Murdoch et al. (2018) note that they could in principle decompose ot as was described above for ft, but 5

(20)

logistic regression coeﬃcients, which (when accurate) are considered highly interpretable. A positive correlation was regarded to signify a good measure of word importance. For SST, CD was found to have the strongest correlation with the regression coeﬃcients. For Yelp, CD was

competitive with the best performing alternative.

Having verified CD’s proficiency in predicting reliable importance scores for single words, they tackled more challenging tasks involving compositionally. First, the the methods’ ability to identify dissenting subphrases was investigated. To be effective, an interpretation method should be able to assign significantly different scores to positive and negative dissenting subphrases within a phrase. For phrases of up to 5 words, such as “used to be my favourite”, none of the existing methods could successfully identify dissenting subphrases. Unlike the other methods, CD could identify both positive and negative subphrases (such as “favourite” and “used to”) in a single phrase. This pattern held for both the SST and Yelp datasets, illustrating that CD is the only method amongst those tested which can uncover how the LSTMs identify the sentiment of subphrases underlying compositional phrase-level sentiment. The authors also considered higher-level compositionally. Specifically, they addressed instances where the sentiment of between one and two thirds of the review is different to the LSTM’s prediction. Of the methods tested only CD could correctly identify the sources of dissent in the review.

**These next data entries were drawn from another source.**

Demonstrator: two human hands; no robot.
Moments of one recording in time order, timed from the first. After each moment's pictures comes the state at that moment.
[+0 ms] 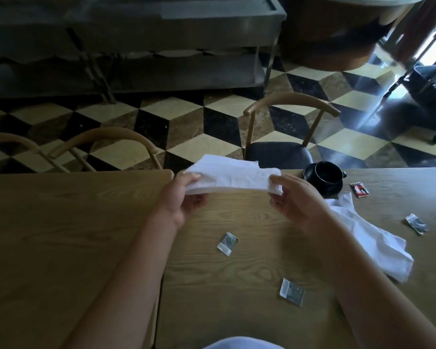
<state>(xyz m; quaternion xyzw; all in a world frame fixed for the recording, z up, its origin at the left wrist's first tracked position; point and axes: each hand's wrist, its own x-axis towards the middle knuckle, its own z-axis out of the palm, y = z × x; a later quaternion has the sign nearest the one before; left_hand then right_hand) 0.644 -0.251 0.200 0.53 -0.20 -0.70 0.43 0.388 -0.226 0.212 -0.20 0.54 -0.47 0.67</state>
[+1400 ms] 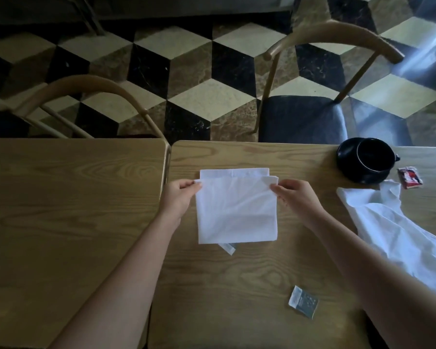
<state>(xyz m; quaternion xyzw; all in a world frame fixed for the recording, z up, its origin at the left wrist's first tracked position) 0.654 -0.322 0.024 0.74 -0.33 -0.50 0.30 0.359 -0.319 0.033 -0.44 0.72 -0.20 0.49</state>
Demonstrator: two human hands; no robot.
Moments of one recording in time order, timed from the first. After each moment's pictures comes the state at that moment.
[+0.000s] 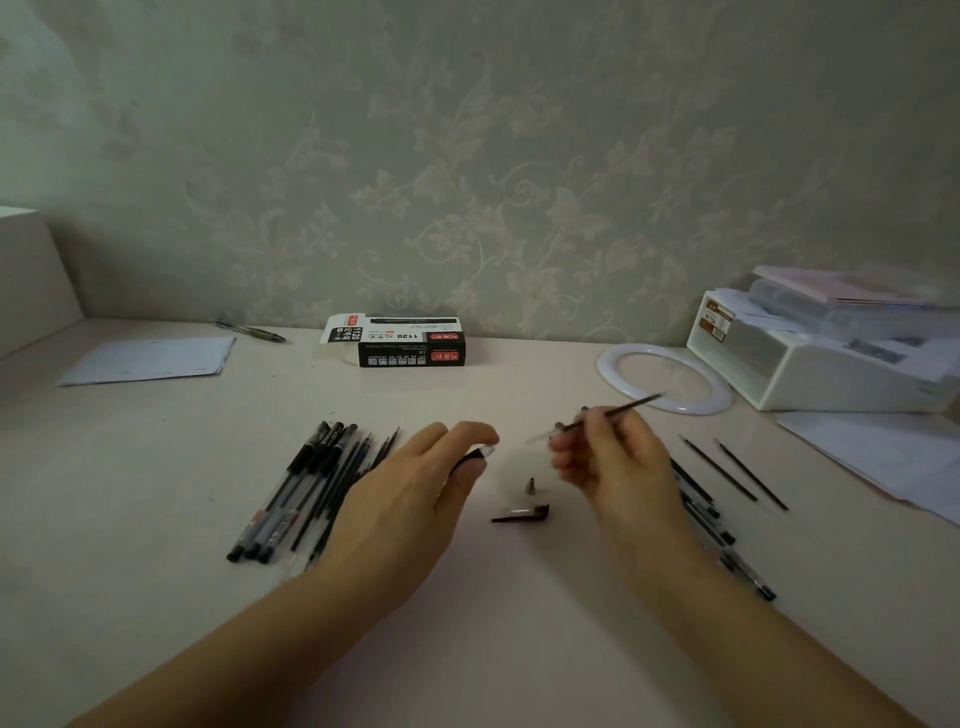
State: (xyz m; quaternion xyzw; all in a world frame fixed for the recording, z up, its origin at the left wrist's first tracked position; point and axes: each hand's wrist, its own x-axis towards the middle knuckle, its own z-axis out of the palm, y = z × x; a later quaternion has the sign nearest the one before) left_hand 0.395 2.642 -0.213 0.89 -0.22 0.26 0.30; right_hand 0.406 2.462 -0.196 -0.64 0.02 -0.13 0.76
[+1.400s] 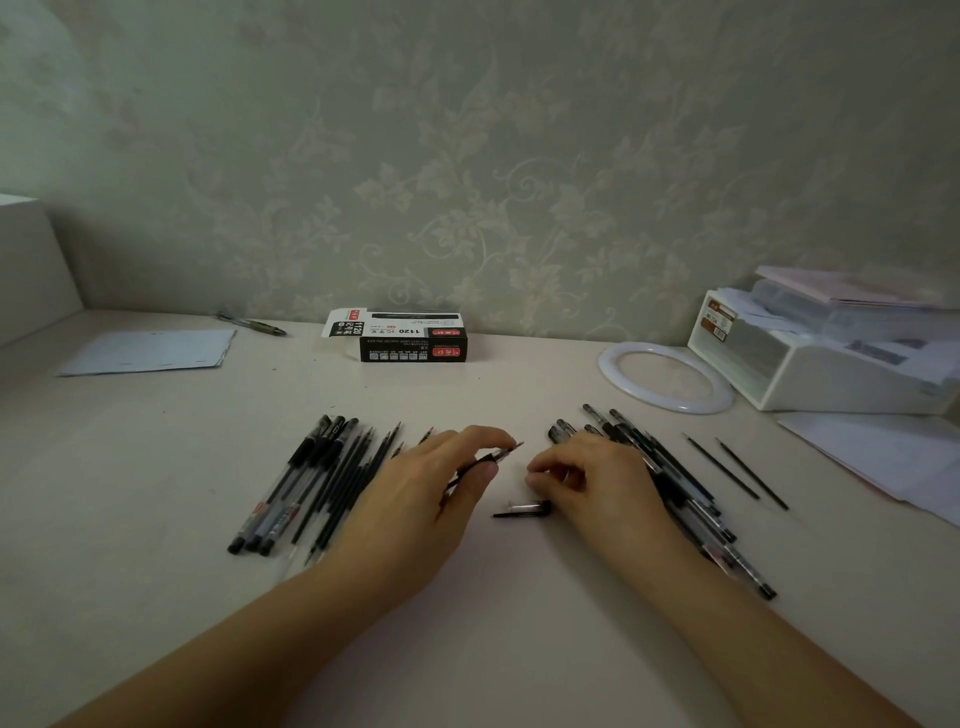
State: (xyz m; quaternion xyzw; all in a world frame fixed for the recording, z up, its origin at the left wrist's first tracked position) left_hand 0.400 2.643 -0.219 0.88 -0.25 0.20 0.35; right_hand 0.423 2.446 -0.222 -0.92 -0.13 -0.17 0.31
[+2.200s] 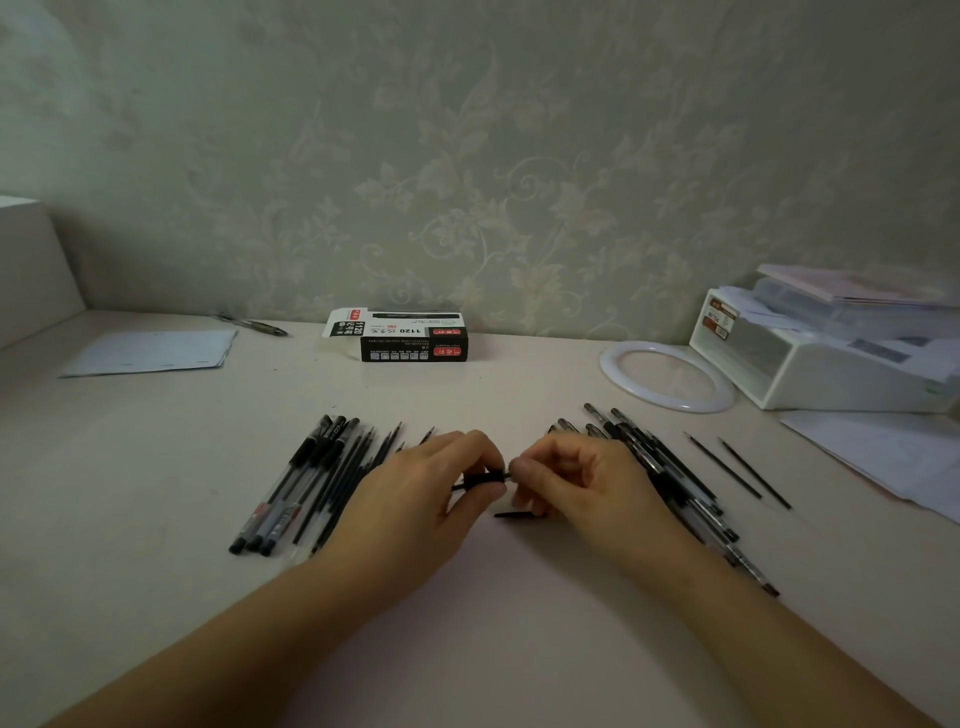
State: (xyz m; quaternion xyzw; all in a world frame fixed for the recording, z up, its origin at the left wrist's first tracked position) left_hand 0.398 2.647 -0.214 0.89 -0.28 0.20 0.30; right_hand 0.406 2.454 -0.205 -0.80 -0.18 -0.02 0.57
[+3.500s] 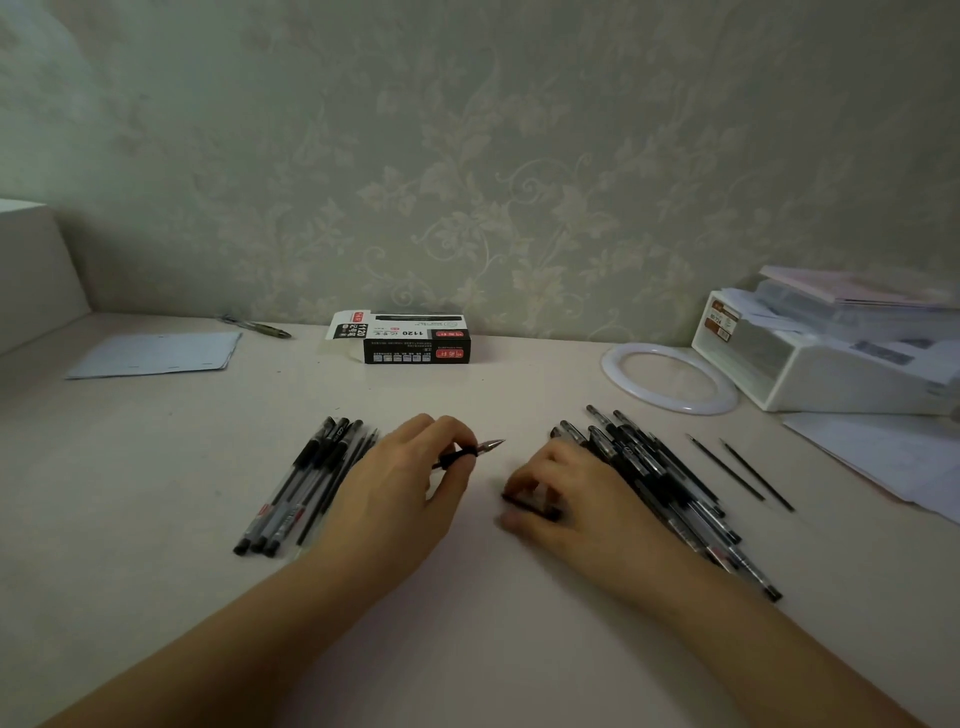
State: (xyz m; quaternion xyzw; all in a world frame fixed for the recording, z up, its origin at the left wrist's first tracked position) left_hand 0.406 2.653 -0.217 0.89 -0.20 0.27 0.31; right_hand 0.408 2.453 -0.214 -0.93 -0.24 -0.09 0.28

Whilst these findings demonstrated that CD is an eﬀective method for determining the contributions of phrases and subphrases to overall sentiment, this is not the method’s only advantage. Murdoch et al. (2018) also show that CD may inform our understanding of how that contribution is computed by capturing instances of negation. They do this by searching for negation phrases within SST and then extracting the negation interaction from each phrase by computing the CD score for the entire phrase and then subtracting the CD scores of the phrase being negated and the negation term. By comparing the positive and negative negations, they are able to show that CD assigns highly distinct scores to positive and negative negations.

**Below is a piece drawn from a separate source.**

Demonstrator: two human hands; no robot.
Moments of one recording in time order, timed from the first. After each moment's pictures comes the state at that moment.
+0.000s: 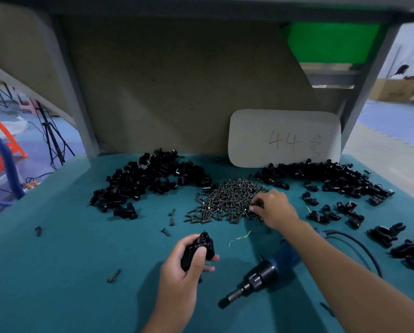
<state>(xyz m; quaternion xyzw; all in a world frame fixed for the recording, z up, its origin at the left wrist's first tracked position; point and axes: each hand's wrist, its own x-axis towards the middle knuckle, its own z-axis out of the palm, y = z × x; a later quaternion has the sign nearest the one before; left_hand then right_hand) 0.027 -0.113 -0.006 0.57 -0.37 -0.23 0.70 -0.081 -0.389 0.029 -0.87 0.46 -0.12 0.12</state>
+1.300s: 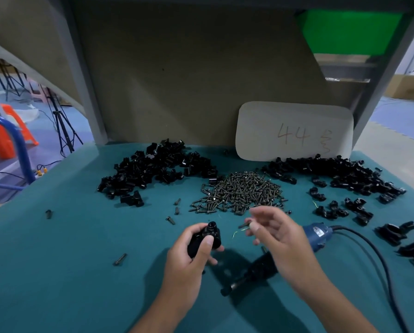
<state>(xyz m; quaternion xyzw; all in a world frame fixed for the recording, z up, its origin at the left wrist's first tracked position) 0.026 -0.116 -0.006 0.59 -0.37 -0.23 0.68 -0.130 -0.239 0.046 -0.71 0.25 -0.37 0.55</state>
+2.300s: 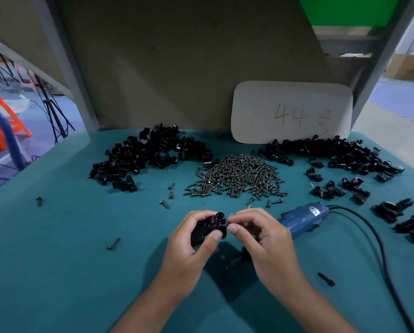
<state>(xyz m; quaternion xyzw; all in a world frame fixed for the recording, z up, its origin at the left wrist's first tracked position) 0.019 -0.111 -0.005 0.57 -0.46 -0.21 0.64 -0.123 -0.208 0.024 -0.78 0.22 -0.44 0.39</state>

Comparatively, leave one out’s scores show a high degree of overlap, indicative of false negatives. In sum, Murdoch et al. (2018) show that CD can produce interpretable scores describing the degree to which particular input variables (such as words) or sequences of input variables (such as phrases) contribute to an LSTM’s prediction. Furthermore, CD provides insight into how LSTMs compute the interactions of those input variables, reflecting the LSTMs’ ability to solve tasks requiring compositionality. Notably, these insights are produced without any prior expectations or hypotheses to guide the analysis. As such, CD is a strong example of a data-driven method. CD can also be applied to carry out analyses of a less exploratory and more targeted nature. Jumelet et al. (2019) illustrate this by describing a generalised version of CD (GCD), which they apply to investigate how LSTMs handle particular non-trivial language patterns. Rather than solely analysing the contribution of what is in focus using a decomposition based on a fixed set of interactions, they defined several sets of alternative interactions which allow for particular targeted analyses. These sets are:

• IN: includes terms for the analysis of the interaction between the token in focus with others out of focus, whilst disregarding intermediary tokens. This is useful for analyses of how a model handles long term dependencies between tokens.

• INTERCEPT: ignores input embeddings, allowing for an analysis of the model’s biases (which Jumelet et al. (2019) refer to as intercepts, to avoid confusion with prediction biases the model may exhibit).

• NO INTERCEPT: ignore interactions involving the gates, allowing for a comparative analysis showing the dependence of the input on the gate biases.